Int J Gynecol Pathol. 2018 Jan;37(1):88-92. doi: 10.1097/PGP.0000000000000386.
Clear cell carcinoma (CCC) of the uterine cervix without prenatal diethylstilbestrol exposure is rare, and its etiology is unclear. We present a case of cervical CCC presenting as a submucosal tumor, which strongly suggests an association between cervical endometriosis and cervical CCC. A 56-year-old postmenopausal Japanese woman visited a gynecologic clinic with a complaint of watery vaginal discharge. A few atypical cells suggesting adenocarcinoma were detected in a cervical cytologic specimen. Magnetic resonance imaging revealed a cystic lesion with a solid component at the uterine cervix. Under a tentative diagnosis of cervical cancer, surgery was performed. Although a freshly resected specimen initially showed no tumorous lesion in the cervical mucosa, cutting of the mucosa revealed a solid tumor with a final diagnosis of CCC. The findings of aggregation of hemosiderin-laden macrophages and ectopic endometrium adjacent to the tumor strongly suggest that this tumor arose from cervical endometriosis.

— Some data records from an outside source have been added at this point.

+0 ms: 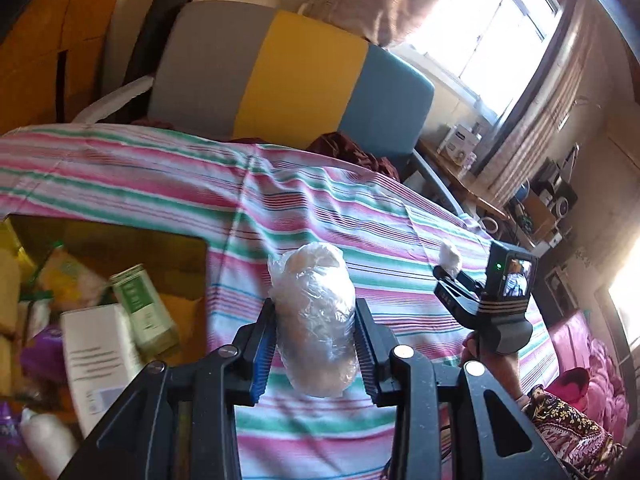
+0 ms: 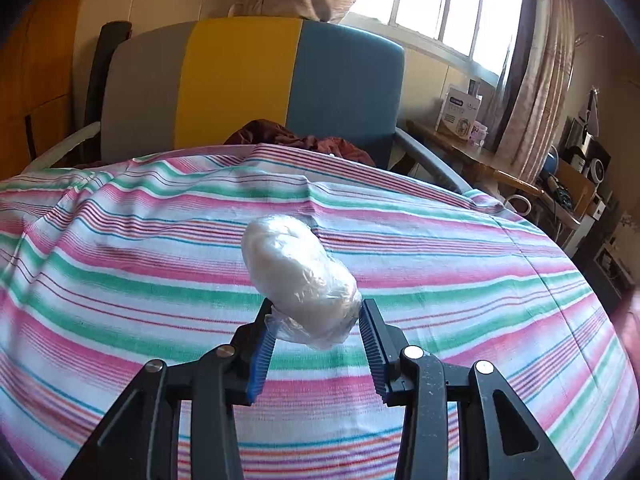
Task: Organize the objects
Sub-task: 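Carry both wrapped white balls over the gold tray and open both tools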
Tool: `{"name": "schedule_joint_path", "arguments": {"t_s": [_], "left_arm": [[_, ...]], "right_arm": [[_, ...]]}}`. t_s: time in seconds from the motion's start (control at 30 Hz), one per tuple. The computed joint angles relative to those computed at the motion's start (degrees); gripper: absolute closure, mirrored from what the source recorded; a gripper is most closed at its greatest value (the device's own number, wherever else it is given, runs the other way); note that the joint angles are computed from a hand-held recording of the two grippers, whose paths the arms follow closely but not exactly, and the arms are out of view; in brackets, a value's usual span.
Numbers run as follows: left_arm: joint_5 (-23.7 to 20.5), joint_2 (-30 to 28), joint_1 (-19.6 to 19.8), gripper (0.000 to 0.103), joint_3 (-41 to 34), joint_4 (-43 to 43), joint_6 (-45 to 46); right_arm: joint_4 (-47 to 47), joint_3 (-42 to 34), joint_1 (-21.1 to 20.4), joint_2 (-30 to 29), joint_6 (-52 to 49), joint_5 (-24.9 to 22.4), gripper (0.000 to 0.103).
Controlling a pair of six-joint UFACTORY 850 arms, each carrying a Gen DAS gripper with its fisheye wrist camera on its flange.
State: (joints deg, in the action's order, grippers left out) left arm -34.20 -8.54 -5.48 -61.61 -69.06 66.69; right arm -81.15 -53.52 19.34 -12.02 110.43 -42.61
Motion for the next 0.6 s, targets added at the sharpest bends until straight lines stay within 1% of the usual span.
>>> {"name": "schedule_joint_path", "arguments": {"t_s": [0.23,0.37,0.43,0.6], "left_arm": [[-2.0,0.7,5.3,0.067,1.1,-1.7,1.4],[-2.3,1.1,8.2,0.067,1.8,-2.1,3.0],[-2.1,1.1,9.8,0.067,1.9,-2.0,3.0],[-3.5,-0.1,14.1,0.067,1.3,-2.4,2.5]], "right_arm": [[2.8,1.0,2.3,1.5,0.1,-0.6,0.061],[4.0,0.8,3.7,1.6,-0.9,-0.8,0.061],[4.3,0.6,4.5,1.6,-1.6,-0.9,0.061],[4.5,0.2,6.7,2.0,-1.6,-1.2,0.061]]}}
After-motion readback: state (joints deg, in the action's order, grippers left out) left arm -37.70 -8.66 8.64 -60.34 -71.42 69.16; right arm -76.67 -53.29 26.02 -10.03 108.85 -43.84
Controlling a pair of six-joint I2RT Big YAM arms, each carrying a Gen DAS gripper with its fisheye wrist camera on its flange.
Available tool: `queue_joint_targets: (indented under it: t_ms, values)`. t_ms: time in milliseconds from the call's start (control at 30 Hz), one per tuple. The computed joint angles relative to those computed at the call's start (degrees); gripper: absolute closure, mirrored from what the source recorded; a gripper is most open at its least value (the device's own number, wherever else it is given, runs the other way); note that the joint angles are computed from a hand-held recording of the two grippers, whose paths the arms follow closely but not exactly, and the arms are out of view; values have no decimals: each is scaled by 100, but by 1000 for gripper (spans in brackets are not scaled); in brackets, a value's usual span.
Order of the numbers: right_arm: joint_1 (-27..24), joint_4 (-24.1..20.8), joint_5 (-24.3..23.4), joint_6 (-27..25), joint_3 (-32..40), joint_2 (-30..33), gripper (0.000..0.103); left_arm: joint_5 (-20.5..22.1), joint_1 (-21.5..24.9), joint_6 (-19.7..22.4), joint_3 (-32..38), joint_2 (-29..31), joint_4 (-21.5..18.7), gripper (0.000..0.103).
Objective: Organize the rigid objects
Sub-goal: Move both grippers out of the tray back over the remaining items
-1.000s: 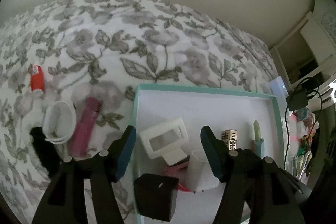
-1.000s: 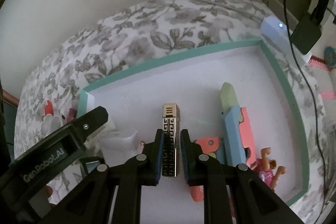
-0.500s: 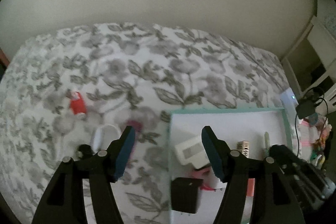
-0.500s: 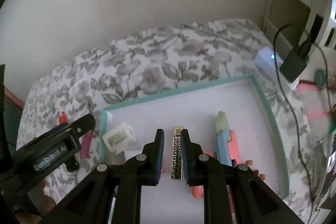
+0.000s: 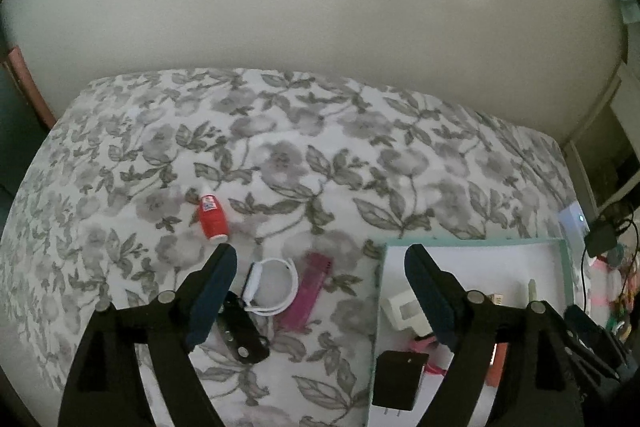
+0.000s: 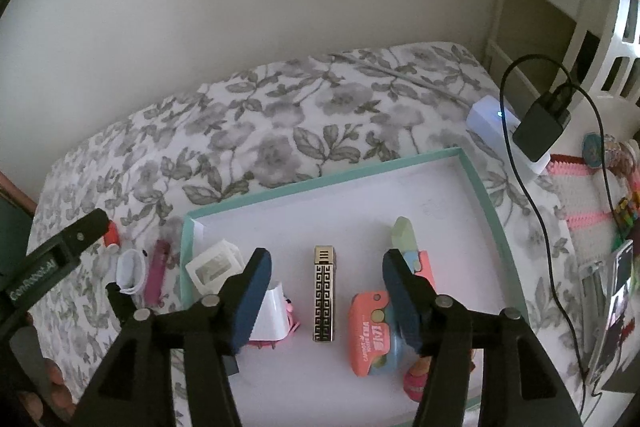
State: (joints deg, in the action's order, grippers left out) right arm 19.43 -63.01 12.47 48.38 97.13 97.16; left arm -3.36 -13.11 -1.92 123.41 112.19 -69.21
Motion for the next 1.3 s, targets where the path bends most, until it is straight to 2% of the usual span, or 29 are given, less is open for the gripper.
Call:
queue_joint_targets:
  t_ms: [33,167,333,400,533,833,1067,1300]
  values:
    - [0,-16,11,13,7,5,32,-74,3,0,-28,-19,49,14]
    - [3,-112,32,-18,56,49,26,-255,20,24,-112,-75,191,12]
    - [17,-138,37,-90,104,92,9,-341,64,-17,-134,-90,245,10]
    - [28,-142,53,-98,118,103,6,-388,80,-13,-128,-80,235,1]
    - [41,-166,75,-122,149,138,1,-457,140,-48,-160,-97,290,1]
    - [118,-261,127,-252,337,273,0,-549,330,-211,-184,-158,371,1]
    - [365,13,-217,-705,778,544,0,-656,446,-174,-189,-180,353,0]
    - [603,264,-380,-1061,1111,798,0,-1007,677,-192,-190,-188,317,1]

未暴露于己烯雌酚的子宫颈透明细胞癌(CCC)罕见,其病因尚不清楚。我们报告一例表现为黏膜下肿瘤的宫颈CCC病例,这强烈提示宫颈子宫内膜异位症与宫颈CCC之间存在关联。一名56岁绝经后日本女性因水样白带就诊于妇科门诊。宫颈细胞学标本中检测到少量提示腺癌的非典型细胞。磁共振成像显示子宫颈有一个含实性成分的囊性病变。在初步诊断为宫颈癌的情况下进行了手术。尽管新鲜切除的标本最初在宫颈黏膜中未显示肿瘤病变,但切开黏膜后发现一个实性肿瘤,最终诊断为CCC。肿瘤旁含铁血黄素巨噬细胞和异位子宫内膜聚集的发现强烈提示该肿瘤起源于宫颈子宫内膜异位症。